Usage

Assuming basic knowledge of PLINK, the multivariate association test can be run using the following commands:

(1) Population-based design

plink.multivariate --file ex1 --mult-pheno ex1.phen --mqfam

where the file ex1.phen contains the phenotypes to be analysed. For details on the format of this file, see the input files section. Running this analysis will create an output file named plink.mqfam.total, with the following fields:

CHR, SNP, BP, NFAM, NIND, F, P, LOADINGS

Corresponding respectively to Chromosome code, SNP identifier, Base-Pair position, Number of families used, Number of individuals used, F-test and associated P-value, and Correlation between each individual trait and the score corresponding to the linear combination of traits with maximum correlation with the marker. The latter can be used to identify the trait(s) with stronger evidence for association with the marker.

To supress the LOADINGS field from the output file (useful when there are many traits being analysed), use

plink.multivariate --file ex1 --mult-pheno ex1.phen --mqfam --mqfam-noloadings

The sign of individual LOADINGS can be used to assess whether the SNP reference allele influences different traits in the same or opposite direction, but does necessarily indicate the right direction of effect for a given trait. For example, if phenotype T1 has a negative loading and phenotype T2 a positive loading, this indicates that the reference allele either increases T1 AND decreases T2 or, alternatively, decreases T1 AND increases T2. Both situations lead to the same canonical correlation. A SNP that shows an interesting multivariate association should be confirmed by testing it against the individual phenotypes with stronger loadings (typically > |0.2| or |0.3|) through standard univariate analyses; the sign of the regression coefficient (or the OR) from these analyses will confirm the right direction of effect for each trait.

By default, individuals with data missing for >50% of phenotypes get automatically removed from analysis. This behavior can be changed with the --mqfam-find option:

plink.multivariate --file ex1 --mqfam --mult-pheno ex1.phen --mqfam-find 0

which in this case would exclude individuals with data missing for >0% of phenotypes (ie, this is the most strict setting, in which only individuals with complete available data are used).

On the other hand

plink.multivariate --file ex1 --mqfam --mult-pheno ex1.phen --mqfam-find 0.1

would exclude individuals with 10% or more missing data and

plink.multivariate --file ex1 --mqfam --mult-pheno ex1.phen --mqfam-find 1

would not exclude any individuals (ie, this is the most loose setting).
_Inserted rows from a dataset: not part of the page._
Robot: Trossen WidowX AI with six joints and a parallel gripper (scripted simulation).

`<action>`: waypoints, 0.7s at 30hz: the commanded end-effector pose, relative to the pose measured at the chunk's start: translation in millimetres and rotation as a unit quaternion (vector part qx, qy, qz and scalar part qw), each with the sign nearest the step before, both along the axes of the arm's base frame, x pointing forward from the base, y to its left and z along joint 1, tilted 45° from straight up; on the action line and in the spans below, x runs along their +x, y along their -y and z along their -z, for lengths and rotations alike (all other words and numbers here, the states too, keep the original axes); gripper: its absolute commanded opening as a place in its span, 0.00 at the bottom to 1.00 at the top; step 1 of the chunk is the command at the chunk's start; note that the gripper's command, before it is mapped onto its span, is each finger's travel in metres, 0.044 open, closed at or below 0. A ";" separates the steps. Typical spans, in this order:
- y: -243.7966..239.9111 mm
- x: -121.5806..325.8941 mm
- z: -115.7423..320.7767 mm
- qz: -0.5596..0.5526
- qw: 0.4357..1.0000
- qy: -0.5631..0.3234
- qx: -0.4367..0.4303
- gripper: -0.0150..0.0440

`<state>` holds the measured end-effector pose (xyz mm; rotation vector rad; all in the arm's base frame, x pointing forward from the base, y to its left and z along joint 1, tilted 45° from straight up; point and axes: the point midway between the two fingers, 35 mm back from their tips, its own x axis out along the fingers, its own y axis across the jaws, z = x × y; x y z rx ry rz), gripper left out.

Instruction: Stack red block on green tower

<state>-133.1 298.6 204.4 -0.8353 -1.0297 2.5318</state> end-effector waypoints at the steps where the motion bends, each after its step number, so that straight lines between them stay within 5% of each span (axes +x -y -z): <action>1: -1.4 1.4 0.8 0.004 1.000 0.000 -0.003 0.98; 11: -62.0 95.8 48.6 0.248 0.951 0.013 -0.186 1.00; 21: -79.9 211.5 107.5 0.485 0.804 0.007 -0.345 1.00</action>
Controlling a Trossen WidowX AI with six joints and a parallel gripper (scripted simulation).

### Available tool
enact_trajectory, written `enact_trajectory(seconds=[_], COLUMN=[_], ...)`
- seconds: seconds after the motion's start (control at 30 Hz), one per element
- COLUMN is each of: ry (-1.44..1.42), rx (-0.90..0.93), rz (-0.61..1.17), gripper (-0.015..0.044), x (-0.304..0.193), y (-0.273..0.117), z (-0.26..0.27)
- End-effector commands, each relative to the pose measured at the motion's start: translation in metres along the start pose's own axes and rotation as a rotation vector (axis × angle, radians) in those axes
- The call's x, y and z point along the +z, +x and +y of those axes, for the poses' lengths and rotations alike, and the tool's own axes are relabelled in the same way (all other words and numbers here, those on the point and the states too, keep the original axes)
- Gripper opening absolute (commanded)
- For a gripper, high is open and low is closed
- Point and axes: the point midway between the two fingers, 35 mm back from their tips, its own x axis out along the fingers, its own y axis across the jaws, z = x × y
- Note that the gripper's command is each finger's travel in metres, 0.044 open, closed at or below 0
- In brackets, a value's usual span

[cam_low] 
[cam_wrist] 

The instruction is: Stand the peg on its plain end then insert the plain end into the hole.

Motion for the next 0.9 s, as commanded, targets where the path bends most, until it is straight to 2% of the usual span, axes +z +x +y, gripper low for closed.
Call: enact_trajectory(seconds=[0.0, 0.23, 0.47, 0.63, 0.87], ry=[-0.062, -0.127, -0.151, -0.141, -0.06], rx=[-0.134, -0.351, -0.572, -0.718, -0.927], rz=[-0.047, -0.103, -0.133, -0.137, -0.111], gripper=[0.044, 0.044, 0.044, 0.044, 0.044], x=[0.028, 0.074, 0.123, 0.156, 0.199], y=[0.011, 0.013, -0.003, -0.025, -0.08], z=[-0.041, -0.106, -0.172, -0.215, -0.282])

It is often useful to know exactly which individuals were used for the analysis. To write out a file with the family and personal identifiers for all individuals used in the analysis of a specific SNP, try:

plink.multivariate --file ex1 --mqfam --mult-pheno ex1.phen --mqfam-ids marker_name

Finally, if you only want to analyse a subset of the phenotypes supplied in the phenotype file, you can either select these by name:

plink.multivariate --file ex1 --mqfam --mult-pheno ex1.phen --pheno-name T1,T3,T4

which in this case would analyse phenotypes T1, T3 and T4 supplied in the ex1.phen file or, alternatively, you can choose phenotypes based on their position in the phenotype file, for example:

plink.multivariate --file ex1 --mqfam --mult-pheno ex1.phen --pheno-number 2,5,6

which would analyse the second, fifth and sixth phenotype in the ex1.phen file. Note, however, that the order of phenotypes in the LOADINGS column (or WEIGHTS in some earlier versions) of the *.mqfam.total output file corresponds to the order of phenotypes in the phenotype file and not the order by which they were selected in the --pheno-name or --pheno-number options. For example, requesting --pheno-name T1,T3,T4 would produce loadings in the same order as --pheno-name T3,T4,T1.
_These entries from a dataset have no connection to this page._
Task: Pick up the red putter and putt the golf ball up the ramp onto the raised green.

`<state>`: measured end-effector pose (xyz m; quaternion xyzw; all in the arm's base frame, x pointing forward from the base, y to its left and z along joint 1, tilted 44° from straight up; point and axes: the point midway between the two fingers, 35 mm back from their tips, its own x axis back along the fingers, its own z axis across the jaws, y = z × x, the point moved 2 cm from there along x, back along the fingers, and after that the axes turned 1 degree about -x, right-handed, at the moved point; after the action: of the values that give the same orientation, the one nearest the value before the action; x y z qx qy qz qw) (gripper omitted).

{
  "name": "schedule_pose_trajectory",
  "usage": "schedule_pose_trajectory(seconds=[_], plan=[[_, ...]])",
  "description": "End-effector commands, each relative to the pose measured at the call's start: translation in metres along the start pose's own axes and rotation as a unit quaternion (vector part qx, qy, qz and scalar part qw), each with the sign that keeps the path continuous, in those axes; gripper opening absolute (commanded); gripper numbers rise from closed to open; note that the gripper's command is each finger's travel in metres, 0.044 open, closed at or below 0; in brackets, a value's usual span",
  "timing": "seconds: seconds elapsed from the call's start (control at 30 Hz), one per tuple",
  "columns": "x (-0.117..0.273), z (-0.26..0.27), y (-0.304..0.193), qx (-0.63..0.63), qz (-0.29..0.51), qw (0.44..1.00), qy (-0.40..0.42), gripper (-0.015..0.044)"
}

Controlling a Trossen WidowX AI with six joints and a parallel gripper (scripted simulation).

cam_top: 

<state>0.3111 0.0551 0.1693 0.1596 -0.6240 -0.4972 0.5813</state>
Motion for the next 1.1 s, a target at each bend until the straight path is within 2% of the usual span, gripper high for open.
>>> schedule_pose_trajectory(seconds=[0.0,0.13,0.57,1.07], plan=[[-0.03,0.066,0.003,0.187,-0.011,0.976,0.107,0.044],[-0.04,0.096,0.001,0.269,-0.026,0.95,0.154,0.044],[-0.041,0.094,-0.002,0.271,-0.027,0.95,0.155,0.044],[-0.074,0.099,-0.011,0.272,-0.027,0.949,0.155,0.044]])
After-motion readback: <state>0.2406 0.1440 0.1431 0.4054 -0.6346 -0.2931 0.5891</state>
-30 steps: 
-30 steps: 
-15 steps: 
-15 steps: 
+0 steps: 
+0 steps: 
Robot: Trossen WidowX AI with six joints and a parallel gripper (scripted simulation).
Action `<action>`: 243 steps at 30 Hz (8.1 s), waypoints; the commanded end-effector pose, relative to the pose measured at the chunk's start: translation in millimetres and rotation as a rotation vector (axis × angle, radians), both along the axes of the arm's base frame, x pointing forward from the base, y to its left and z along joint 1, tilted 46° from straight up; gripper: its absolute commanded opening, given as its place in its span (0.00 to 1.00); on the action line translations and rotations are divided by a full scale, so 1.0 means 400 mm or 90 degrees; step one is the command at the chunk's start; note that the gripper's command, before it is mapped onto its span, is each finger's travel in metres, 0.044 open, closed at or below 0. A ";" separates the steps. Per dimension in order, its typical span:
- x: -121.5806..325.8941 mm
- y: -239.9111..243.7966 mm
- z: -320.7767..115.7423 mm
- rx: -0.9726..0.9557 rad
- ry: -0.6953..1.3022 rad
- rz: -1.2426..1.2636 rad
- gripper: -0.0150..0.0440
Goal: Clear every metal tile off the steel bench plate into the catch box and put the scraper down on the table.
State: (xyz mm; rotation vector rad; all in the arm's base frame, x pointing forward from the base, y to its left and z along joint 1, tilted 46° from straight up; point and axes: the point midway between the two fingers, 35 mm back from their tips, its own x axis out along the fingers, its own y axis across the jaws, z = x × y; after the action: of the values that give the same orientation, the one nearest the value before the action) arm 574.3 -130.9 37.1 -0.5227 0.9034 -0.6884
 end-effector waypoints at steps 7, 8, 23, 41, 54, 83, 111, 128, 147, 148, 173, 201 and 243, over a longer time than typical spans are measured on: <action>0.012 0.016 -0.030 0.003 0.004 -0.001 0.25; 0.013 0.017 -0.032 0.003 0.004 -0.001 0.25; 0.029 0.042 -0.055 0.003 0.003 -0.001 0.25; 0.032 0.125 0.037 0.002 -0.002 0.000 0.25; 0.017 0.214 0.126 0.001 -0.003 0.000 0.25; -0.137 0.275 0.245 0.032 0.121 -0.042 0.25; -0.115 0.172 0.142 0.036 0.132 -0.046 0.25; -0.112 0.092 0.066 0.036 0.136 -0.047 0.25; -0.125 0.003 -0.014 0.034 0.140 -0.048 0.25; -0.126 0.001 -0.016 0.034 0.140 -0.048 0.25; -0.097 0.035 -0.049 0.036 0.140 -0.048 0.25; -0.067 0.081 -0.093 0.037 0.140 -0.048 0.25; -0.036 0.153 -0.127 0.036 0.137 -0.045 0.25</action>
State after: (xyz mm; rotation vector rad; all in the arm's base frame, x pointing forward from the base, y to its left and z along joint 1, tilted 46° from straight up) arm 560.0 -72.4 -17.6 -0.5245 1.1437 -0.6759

NOTE: it's important to make sure that PLINK knows what the missing value code is in the phenotype file. By default, this is assumed to be -9, but this can be modified using the --missing-phenotype option.

(2) Family-based design

The same options apply to the analysis of family data, except that permutation testing is required to correct for family structure. This analysis can be slow when analysing many traits and a large number of SNPs.
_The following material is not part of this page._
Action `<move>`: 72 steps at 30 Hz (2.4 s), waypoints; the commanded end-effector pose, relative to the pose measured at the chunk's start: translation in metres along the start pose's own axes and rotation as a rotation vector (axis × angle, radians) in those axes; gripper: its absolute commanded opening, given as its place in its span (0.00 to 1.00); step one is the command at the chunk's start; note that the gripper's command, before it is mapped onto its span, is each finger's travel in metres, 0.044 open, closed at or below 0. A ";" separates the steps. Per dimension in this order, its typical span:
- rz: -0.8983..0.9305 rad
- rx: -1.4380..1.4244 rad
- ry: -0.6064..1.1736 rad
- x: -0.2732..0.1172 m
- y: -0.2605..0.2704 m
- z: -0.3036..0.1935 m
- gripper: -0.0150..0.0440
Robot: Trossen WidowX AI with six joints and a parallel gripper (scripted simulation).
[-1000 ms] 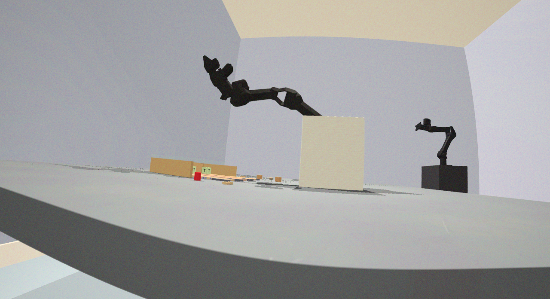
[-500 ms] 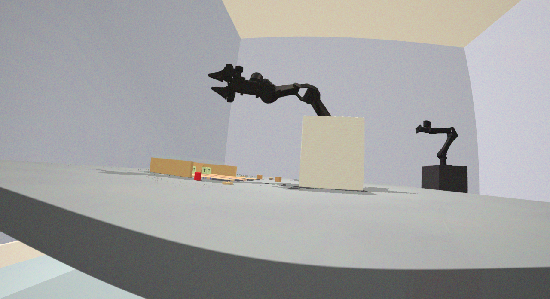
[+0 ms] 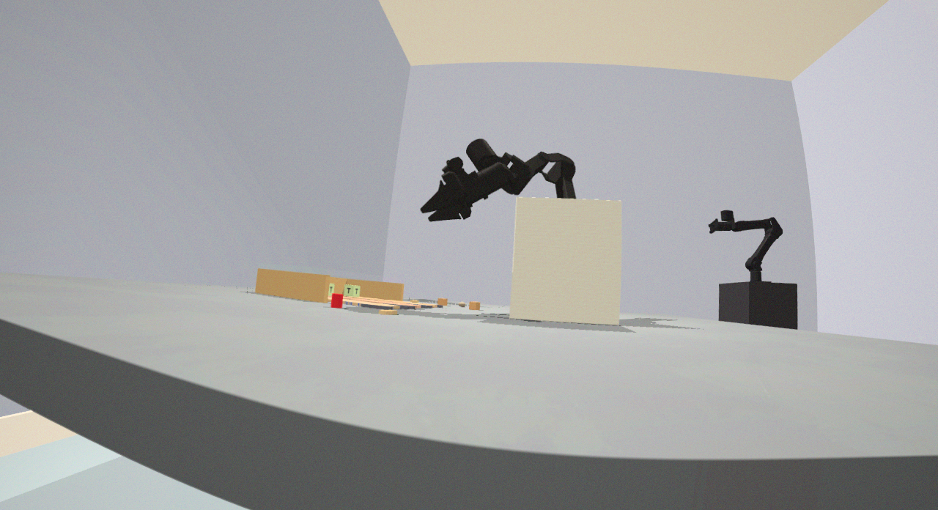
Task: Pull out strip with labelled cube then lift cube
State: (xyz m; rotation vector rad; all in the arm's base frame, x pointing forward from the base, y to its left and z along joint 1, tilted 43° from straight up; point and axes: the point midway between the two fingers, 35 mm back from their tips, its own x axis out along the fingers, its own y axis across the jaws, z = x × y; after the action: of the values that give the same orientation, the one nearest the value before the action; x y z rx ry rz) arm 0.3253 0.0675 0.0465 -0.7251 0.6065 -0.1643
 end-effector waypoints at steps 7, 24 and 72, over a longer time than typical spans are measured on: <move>-0.022 0.002 0.036 -0.002 -0.003 -0.007 0.84; 0.023 0.139 0.582 0.097 0.073 -0.005 0.25; -0.123 0.223 0.980 0.157 0.103 -0.095 0.25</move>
State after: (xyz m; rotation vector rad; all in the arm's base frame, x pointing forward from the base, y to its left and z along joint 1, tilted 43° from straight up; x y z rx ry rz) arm 0.3961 0.0406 -0.1440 -0.4165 1.4376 -0.7097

plink.multivariate --bfile ex1 --mult-pheno ex1.phen --mqfam --perm

This will use an adaptive permutation procedure to speed up the analysis. An additional output file named plink.mqfam.total.perm contains the empirical P-values for each SNP. When analysing family data, ignore the P-value column in the plink.mqfam.total, as this is not corrected for family structure.

With family data, instead of a Total test of association, one can also choose a Within

plink.multivariate --file ex1 --mult-pheno ex1.phen --mqfam-within --perm

or Between test

plink.multivariate --file ex1 --mult-pheno ex1.phen --mqfam-between --perm

The Within test should be robust to population stratification.